Undoubtedly, GenAI has and will continue to have a more profound impact on data science and lots of other aspects of our work than these two examples – also because it touches many more aspects of our life. However, not everything data will be AI, and AI will not replace data scientists, just like it will not replace programmers. It will take care of many of the more routine tasks and it will also continue to stimulate more creative aspects of our work, but it will not completely replace human intuition, domain knowledge, and experience.

So at KNIME, we will again not abandon all the other critical pieces of data work to focus exclusively on GenAI. Instead, we will ensure that data teams are supported by and can work with the latest and greatest GenAI technologies, so they can remove the mundane parts of data science creation and focus on what's really interesting. We'll also do our best to integrate GenAI into our software so that people can get started more easily and dive deeper into the fields of data science and data analytics. And, just like with big data and autoML, we will continue to make sure developments in the field are accessible from a KNIME workflow. Sometimes you will want to add GenAI to your workflow, sometimes you will want to wrap GenAI into a workflow to add some sanity checking for the data going in and coming out. And sometimes you will want to use GenAI to abstract your workflow and explain itself or its output to others. And I am sure we – and, more likely, our community – will come up with even more ways to augment data and data science using AI.

However, with that flexibility comes a fear: How can we make sure that a flexible use of GenAI is safe? Can we ensure only anonymized data is sent to someone else’s AI? Can we somehow guarantee that the output is not complete nonsense (or, worse, unethical, or plain illegal)? And can we make sure that use in your own organization is channeled to the most economic AIs so that consumption doesn’t go completely out of bounds?

The interesting thing is: None of this is truly new. Building models always had the risk of including confidential data or producing biased outputs. Governing data science processes is – or at least should have been – on people’s radars for years. But the risks have reached a new scale. Before, we worried about this when data science went into production. As long as our team explored new technologies, those risks were small. But now even a small, experimental data science workflow has the power to share extremely confidential information with a shady, third-party AI that promises cheaper yet even cooler responses.

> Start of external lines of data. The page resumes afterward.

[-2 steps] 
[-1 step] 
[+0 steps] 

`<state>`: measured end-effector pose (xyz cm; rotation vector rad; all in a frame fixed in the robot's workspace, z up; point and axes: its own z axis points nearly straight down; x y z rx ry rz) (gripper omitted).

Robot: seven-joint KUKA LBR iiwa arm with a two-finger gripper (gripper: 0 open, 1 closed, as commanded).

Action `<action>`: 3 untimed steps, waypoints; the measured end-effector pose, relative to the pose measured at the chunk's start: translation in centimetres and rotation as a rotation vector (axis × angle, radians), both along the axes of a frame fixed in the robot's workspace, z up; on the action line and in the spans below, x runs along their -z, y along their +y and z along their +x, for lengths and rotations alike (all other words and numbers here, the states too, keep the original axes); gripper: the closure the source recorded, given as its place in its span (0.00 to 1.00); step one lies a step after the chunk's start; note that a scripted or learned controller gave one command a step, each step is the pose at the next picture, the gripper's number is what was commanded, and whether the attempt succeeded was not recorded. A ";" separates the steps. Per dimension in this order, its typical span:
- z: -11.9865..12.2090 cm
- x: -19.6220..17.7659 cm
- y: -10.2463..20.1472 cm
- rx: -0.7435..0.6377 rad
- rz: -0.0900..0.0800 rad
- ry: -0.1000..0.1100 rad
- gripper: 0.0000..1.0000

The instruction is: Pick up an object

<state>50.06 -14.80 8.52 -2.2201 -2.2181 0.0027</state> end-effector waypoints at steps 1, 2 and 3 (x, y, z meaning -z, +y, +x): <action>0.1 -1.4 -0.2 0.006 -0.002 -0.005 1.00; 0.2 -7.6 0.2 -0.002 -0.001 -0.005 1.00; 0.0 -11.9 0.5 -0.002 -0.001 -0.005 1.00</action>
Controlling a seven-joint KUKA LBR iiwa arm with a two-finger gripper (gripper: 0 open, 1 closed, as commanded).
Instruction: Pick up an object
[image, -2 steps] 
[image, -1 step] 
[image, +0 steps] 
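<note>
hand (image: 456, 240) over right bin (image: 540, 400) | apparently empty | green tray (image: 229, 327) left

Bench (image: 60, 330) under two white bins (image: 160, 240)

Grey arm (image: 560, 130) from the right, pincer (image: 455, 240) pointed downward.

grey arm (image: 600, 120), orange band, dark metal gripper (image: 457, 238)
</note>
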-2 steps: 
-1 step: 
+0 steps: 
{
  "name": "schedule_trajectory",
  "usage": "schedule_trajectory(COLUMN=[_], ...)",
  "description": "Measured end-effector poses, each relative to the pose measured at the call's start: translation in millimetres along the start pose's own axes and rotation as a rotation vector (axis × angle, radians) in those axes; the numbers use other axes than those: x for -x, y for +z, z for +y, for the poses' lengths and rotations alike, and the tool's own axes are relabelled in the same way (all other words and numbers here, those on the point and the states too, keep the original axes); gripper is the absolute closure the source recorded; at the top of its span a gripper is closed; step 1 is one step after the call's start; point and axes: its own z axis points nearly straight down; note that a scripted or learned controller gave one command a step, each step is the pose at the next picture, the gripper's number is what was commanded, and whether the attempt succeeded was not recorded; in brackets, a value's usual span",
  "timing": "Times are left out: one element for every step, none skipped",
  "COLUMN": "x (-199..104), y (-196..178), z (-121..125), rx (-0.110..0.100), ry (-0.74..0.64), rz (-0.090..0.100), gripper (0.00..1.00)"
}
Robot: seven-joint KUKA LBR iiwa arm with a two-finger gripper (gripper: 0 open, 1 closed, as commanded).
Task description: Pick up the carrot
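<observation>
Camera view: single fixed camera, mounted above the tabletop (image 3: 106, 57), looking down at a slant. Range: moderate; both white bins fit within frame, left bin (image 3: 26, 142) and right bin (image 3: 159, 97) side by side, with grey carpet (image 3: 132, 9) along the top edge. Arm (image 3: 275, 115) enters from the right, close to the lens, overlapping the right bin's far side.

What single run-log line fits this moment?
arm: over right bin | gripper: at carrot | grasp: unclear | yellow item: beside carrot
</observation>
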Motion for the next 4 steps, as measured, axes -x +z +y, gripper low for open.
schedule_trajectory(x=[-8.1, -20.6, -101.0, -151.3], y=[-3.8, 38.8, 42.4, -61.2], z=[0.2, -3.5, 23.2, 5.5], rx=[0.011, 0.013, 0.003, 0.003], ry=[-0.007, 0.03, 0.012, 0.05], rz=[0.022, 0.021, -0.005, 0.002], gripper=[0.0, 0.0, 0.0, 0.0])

It therefore helps that KNIME Hub was built from the beginning to help with the continuous, safe deployment of data science processes in mind. The mechanisms to validate and safeguard data science processes are already in place so it was easy for us to add controls around which GenAI is used when working with the Analytics Platform itself and which AI models can be accessed from within KNIME workflows.

It also helps that we have always focused on one unifying and very transparent way to work with and make sense of data. The visual workflow paradigm that underlies virtually every aspect of what we do allows documentation, auditing, and reproducibility every step of the way. And the modular Continuous Deployment of Data Science (CDDS) framework, which is also built using workflows, enables transparent validation of data and workflows to ensure no unwanted data leaks into models (or to the outside world) and outputs are sanity checked systematically. This stringent approach extends naturally to GenAI. In the end, we can ensure that no confidential data is sent to an AI model on the outside or is used for training. Incidentally, these processes that sanity check the responses from an AI model also bear a lot of similarities with those that safeguard classic data science processes. 

In our view, GenAI will not make data scientists run out of work. It will also not make their lives easier. But it will make it more fun! It will eliminate the mundane, boring tasks to allow data scientists to focus on the truly interesting, usually complex activities that truly make sense of data. That will continue to be not easy but we aim to make it as intuitive as possible so the human brain can find even more interesting stuff in data.